Pada triwulan II-2019, kinerja investasi dari dari pembentukan modal tetap bruto (PMTB) hanya 5,01 persen. Kinerja itu melambat dari periode sama tahun sebelumnya yang sebesar 5,85 persen.
”Memang tumbuh 5,01 persen, tetapi investasi swasta hanya tumbuh 3,07 persen. Padahal, investasi swasta nonbangunan pernah berjaya sebelumnya dengan pertumbuhan 7-8 persen,” kata Deputi Gubernur Bank Indonesia (BI) Dody Budi Waluyo, Senin (12/8/2019), di Jakarta.
Penurunan investasi itu merupakan dampak ketidakpastian pasar global. Perang dagang Amerika Serikat dengan China membuat ekonomi global lesu. Hal itu ditandai dengan penurunan proyeksi pertumbuhan ekonomi dunia.
”Persoalan global itu berdampak pada rendahnya permintaan produksi untuk ekspor. Itu dialami banyak negara. Ekspor melambat, permintaan produksi berkurang, otomatis investasi berkurang,” jelas Dody.
Menurut Dody, gangguan dari ekonomi dunia membuat industri manufaktur tidak bisa maksimal berkembang. Untuk itu, pemerintah sedang menyiapkan langkah strategis untuk mendorong industri dengan mempercepat dan mempermudah masuknya investasi.

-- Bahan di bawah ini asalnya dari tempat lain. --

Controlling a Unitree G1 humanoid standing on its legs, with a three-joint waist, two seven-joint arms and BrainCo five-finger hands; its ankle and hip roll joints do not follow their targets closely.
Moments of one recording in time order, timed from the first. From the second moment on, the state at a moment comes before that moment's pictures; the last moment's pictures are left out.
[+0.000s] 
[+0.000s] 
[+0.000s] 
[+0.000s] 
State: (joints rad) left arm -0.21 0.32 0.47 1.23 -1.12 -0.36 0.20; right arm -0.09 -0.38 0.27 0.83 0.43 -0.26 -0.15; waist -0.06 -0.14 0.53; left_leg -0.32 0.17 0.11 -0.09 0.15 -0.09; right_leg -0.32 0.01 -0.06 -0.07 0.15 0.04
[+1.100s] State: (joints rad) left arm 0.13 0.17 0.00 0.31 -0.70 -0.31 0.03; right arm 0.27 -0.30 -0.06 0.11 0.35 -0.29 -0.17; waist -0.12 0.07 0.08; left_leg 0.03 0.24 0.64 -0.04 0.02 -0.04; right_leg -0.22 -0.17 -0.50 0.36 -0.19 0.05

Dari sisi kebijakan moneter, BI akan kembali menurunkan suku bunga acuan BI 7-day Repo Rate. Sementara BI baru saja menurunkan suku bunga pada akhir Juli sebesar 25 basis poin (bps) menjadi 5,75 persen.

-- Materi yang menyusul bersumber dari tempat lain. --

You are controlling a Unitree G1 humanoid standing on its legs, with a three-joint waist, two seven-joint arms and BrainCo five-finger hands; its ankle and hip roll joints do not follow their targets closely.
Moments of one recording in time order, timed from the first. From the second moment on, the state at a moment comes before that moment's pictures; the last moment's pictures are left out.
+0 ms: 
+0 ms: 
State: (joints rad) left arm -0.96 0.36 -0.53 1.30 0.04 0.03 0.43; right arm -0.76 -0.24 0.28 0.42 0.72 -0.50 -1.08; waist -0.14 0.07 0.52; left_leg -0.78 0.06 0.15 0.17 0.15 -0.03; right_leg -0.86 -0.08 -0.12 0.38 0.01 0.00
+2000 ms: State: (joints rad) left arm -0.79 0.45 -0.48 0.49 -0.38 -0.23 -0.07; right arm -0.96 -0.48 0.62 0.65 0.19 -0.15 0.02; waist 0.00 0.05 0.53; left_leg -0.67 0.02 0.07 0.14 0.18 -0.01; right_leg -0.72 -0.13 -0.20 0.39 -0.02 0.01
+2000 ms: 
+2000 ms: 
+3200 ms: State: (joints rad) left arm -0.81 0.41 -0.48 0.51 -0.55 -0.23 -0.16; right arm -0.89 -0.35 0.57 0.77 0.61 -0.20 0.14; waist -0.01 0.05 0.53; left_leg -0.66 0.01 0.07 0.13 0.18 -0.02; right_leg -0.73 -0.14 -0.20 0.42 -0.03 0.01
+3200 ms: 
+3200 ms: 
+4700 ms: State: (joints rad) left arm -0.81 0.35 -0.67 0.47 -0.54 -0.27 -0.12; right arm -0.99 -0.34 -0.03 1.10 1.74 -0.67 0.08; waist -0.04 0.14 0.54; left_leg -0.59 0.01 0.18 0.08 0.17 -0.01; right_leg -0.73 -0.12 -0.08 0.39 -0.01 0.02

”Kami akan menurunkan lagi ke depannya. Seperti kata Gubernur (BI), ini hanya tinggal timing. Kami masih melihat risiko ke depannya dari perspektif pasar global dan bagaimana perang dagang akan berlanjut,” kata Dody.
Dari sisi kebijakan moneter, BI akan kembali menurunkan suku bunga acuan BI 7-day Repo Rate.

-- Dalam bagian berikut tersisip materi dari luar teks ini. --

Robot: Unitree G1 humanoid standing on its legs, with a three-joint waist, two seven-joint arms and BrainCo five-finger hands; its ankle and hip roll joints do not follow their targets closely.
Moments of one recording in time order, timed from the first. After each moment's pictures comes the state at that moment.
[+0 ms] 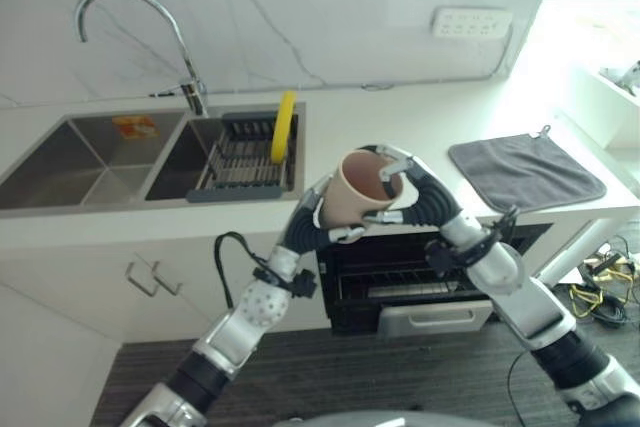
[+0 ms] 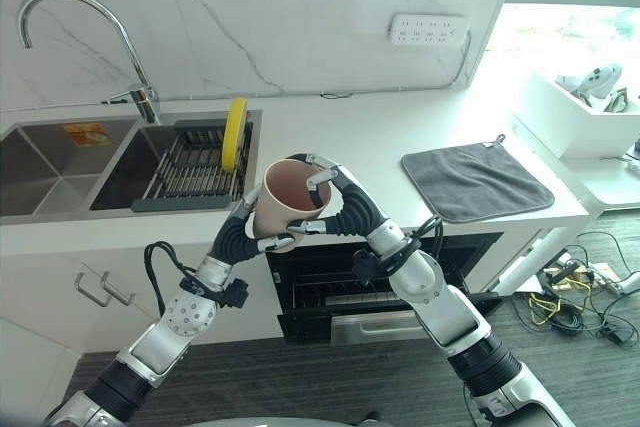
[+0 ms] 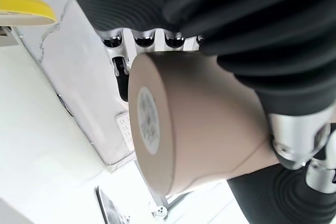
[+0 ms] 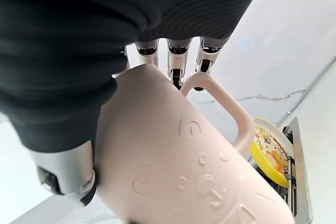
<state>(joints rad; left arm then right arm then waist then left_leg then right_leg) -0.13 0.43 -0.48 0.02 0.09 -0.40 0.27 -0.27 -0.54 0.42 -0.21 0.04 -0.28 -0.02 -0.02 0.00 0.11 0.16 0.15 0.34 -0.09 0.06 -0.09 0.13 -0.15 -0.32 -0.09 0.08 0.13</state>
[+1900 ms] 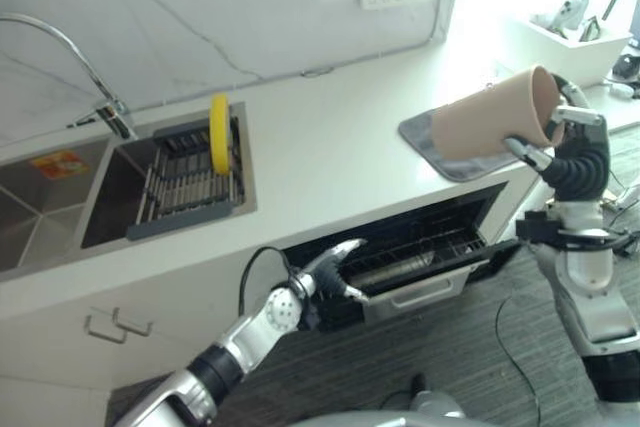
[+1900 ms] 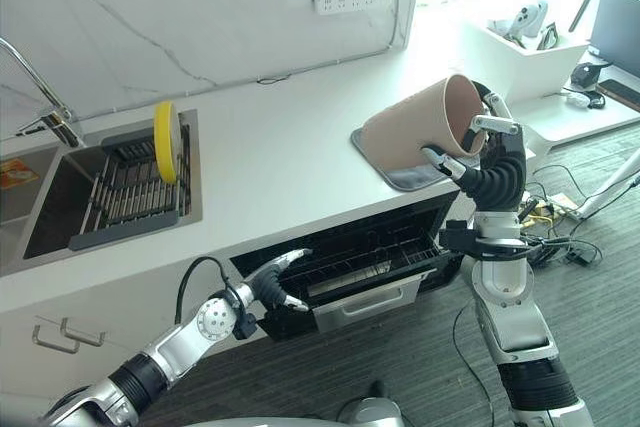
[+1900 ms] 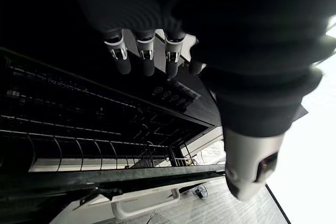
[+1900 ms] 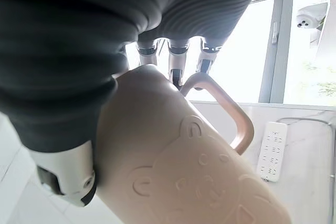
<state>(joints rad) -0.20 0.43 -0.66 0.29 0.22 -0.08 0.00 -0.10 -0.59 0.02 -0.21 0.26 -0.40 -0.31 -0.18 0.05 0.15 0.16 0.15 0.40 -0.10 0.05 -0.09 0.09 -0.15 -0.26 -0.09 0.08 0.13</state>
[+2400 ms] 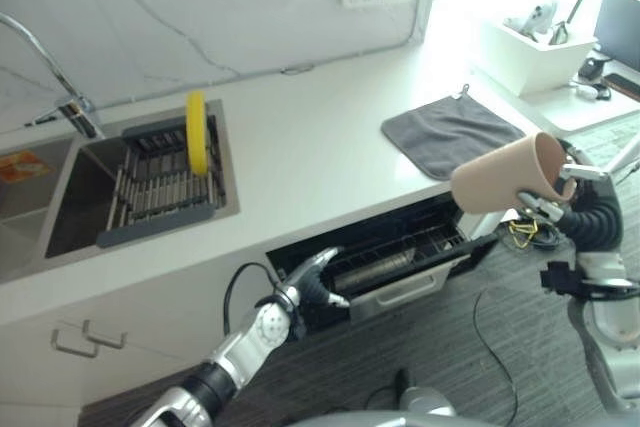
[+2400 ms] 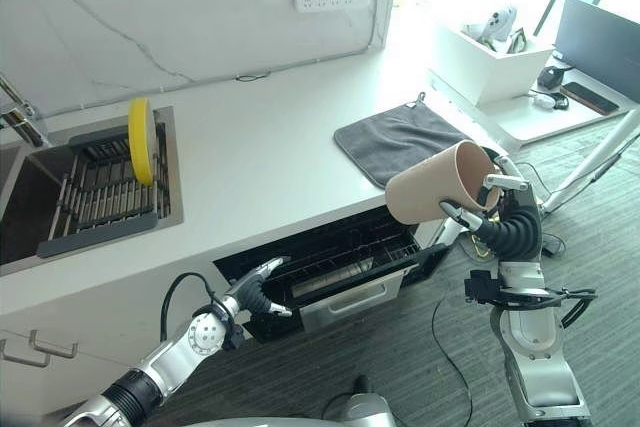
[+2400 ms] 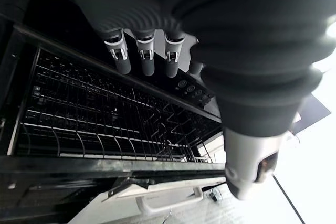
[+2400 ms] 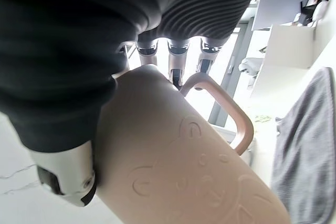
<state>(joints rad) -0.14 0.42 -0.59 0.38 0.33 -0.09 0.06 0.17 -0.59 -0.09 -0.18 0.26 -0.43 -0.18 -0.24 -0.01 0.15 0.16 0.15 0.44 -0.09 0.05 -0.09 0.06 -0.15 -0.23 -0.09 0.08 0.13</state>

Dody menambahkan, BI juga bersiap merelaksasi kebijakan makroprudensial untuk mendorong produksi dan ekspor sektor prioritas seperti manufaktur. Selain itu, BI juga akan memudahkan sistem pembayaran dalam mendukung efisiensi ekonomi digital seperti teknologi finansial.
Data Badan Pusat Statistik menyebutkan, pertumbuhan sektor manufaktur melambat pada triwulan II-2019 sebesar 3,5 persen. Industri manufaktur memang bertumbuh, tetapi lebih rendah dibandingkan periode sama tahun lalu yang sebesar 3,8 persen.
Pertumbuhan sektor manufaktur merupakan mesin utama pertumbuhan ekonomi. Industri itu juga berperan penting meningkatkan lapangan kerja di Indonesia.
Pertumbuhan sektor manufaktur merupakan mesin utama pertumbuhan ekonomi. Industri itu juga berperan penting meningkatkan lapangan kerja di Indonesia.
Direktur Jenderal Ketahanan, Perwilayahan, dan Akses Industri Internasional Kementerian Perindustrian Doddy Rahadi menjelaskan, saat ini sektor manufaktur baru berkontribusi 19,5 persen terhadap produk domestik bruto (PDB). Jumlah itu masih tertinggal dengan Malaysia, Korea Selatan, Thailand, dan China yang kontribusi manufakturnya terhadap PDB lebih dari 20 persen.
Kementerian Perindustrian telah mengambil langkah strategis untuk memaksimalkan manufaktur di era digital saat ini. Pemerintah akan fokus meningkatkan produktivitas dan daya saing pada lima industri prioritas.
”Kelima industri itu adalah industri makanan dan minuman, industri otomotif, industri elektronik, industri kimia, serta industri tekstil dan produk tekstil,” ujarnya.
Staf Ahli Bidang Hubungan Ekonomi dan Kemaritiman Kementerian Koordinator Perekonomian Raden Edi Prio Pambudi menyatakan, perlu pembenahan total untuk meningkatkan industri manufaktur. Beberapa di antaranya perbaikan iklim investasi dan perbaikan sumber daya manusia.
”Industri saat ini belum berorientasi pada ekspor, masih memenuhi domestik. Karena itu, kita kesulitan membangun pasar yang besar. Masalah lainnya adalah biaya logistik yang mahal. Industri terlalu bergantung pada Pulau Jawa,” kata Edi.